Global Carbon Budget 2023

Global Carbon Budget 2023

Background

“Global Carbon Budget 2023” extends this annual budget series with data up to 2022 and a projection for 2023, including for the first time explicit treatment of carbon dioxide removal (CDR) and new constraints from atmospheric oxygen measurements. Atmospheric CO2 averages 417.1 ± 0.1 ppm in 2022 and is projected to reach about 419.3 ppm in 2023, reflecting continued net accumulation despite temporary pandemic-related emission reductions.

Goals and Methods

This study quantifies fossil and industrial emissions (EFOS), land-use change emissions (ELUC), atmospheric growth (GATM), and land and ocean sinks (SLAND, SOCEAN). It introduces land/ocean net flux estimates from both Earth System Models (ESMs) and atmospheric O2 data, as well as CDR uptake. Preliminary 2023 fossil emissions are derived from near-real-time activity and energy data, combined with standard datasets. Land-use emissions are obtained from multiple bookkeeping models.
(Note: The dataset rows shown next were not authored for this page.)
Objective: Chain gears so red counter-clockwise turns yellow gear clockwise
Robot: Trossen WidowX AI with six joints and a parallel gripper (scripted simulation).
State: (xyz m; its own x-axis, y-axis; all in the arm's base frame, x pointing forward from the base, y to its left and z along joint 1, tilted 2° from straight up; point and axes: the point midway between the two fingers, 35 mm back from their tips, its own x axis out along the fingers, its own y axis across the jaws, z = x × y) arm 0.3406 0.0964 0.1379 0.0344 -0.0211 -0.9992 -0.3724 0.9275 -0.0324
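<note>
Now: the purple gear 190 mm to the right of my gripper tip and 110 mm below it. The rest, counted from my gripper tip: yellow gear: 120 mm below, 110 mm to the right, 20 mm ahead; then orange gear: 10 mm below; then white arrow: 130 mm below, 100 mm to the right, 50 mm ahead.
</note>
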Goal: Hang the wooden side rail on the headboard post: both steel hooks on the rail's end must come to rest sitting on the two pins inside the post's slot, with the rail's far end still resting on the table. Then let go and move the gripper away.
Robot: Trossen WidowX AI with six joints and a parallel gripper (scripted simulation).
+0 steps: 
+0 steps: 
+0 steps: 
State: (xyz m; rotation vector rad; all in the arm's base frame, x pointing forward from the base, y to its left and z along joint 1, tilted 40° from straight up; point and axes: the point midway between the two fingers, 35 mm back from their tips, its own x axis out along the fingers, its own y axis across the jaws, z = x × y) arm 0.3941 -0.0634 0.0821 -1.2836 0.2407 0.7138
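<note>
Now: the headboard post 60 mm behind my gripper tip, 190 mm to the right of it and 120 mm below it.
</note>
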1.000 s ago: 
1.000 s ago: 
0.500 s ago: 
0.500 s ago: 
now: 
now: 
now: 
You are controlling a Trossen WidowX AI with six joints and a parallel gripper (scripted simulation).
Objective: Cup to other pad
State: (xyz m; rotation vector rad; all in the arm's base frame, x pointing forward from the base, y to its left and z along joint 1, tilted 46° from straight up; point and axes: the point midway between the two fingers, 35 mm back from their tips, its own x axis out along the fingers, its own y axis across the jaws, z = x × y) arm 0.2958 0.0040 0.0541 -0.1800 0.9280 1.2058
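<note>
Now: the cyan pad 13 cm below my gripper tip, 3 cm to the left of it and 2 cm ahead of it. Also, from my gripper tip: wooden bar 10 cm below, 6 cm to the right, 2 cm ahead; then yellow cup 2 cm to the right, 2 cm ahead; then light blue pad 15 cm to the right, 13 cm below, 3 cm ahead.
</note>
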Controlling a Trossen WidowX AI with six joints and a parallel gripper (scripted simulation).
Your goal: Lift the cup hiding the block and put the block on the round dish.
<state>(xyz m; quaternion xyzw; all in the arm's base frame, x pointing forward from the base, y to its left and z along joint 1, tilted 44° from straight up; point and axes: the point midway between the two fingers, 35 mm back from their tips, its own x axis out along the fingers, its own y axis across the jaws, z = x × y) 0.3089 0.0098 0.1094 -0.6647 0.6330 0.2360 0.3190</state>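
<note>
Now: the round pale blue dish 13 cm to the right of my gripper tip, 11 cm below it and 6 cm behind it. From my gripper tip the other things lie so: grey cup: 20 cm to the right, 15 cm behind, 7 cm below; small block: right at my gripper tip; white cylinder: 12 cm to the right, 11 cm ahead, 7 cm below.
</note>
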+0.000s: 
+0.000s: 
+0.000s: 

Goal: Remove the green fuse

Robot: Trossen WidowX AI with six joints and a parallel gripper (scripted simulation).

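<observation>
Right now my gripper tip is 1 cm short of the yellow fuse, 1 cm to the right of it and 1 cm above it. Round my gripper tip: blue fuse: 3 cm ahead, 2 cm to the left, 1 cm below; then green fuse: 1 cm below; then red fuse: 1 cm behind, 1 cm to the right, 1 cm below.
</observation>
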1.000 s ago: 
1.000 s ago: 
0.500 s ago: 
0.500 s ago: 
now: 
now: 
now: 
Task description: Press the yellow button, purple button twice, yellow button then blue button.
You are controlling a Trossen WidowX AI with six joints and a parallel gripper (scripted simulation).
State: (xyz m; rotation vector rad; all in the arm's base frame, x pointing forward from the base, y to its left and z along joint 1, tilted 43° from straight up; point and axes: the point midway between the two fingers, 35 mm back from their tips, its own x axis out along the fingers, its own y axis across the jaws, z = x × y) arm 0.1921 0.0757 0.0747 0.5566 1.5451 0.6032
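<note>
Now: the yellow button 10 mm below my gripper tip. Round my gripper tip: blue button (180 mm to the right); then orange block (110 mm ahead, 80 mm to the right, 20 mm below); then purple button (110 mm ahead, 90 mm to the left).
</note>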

Sinks are derived from global process models and additional observation-constrained approaches, with a budget imbalance term tracking

residual discrepancy.

Conclusions and Takeaways
This research reveals that global fossil fuel and industry emissions increased by 0.9 percent compared to the preceding year, reaching 9.9 ± 0.5 GtC per year, while emissions from land use change were estimated at 1.2 ± 0.7 GtC per year, resulting in total anthropogenic CO₂ emissions of 11.1 ± 0.8 GtC per year or 40.7 ± 3.2 GtCO₂ per year when accounting for the cement carbonation sink. Atmospheric CO₂ grew by 4.6 ± 0.2 GtC per year, equivalent to 2.18 ± 0.1 ppm per year, with oceans and terrestrial ecosystems absorbing 2.8 ± 0.4 GtC per year and 3.8 ± 0.8 GtC per year respectively, leaving a small budget imbalance of −0.1 GtC per year, while the global mean atmospheric CO₂ concentration reached 417.1 ± 0.1 ppm in 2022 and is estimated to have risen further to 419.3 ppm in 2023, about 51% above pre-industrial levels. Over the period 1959–2022, the global carbon budget shows internally consistent long-term trends with near-zero overall imbalance, but substantial uncertainties persist, particularly for land use change emissions, land carbon fluxes in the northern extra-tropics, and the strength of the ocean carbon sink over the past decade.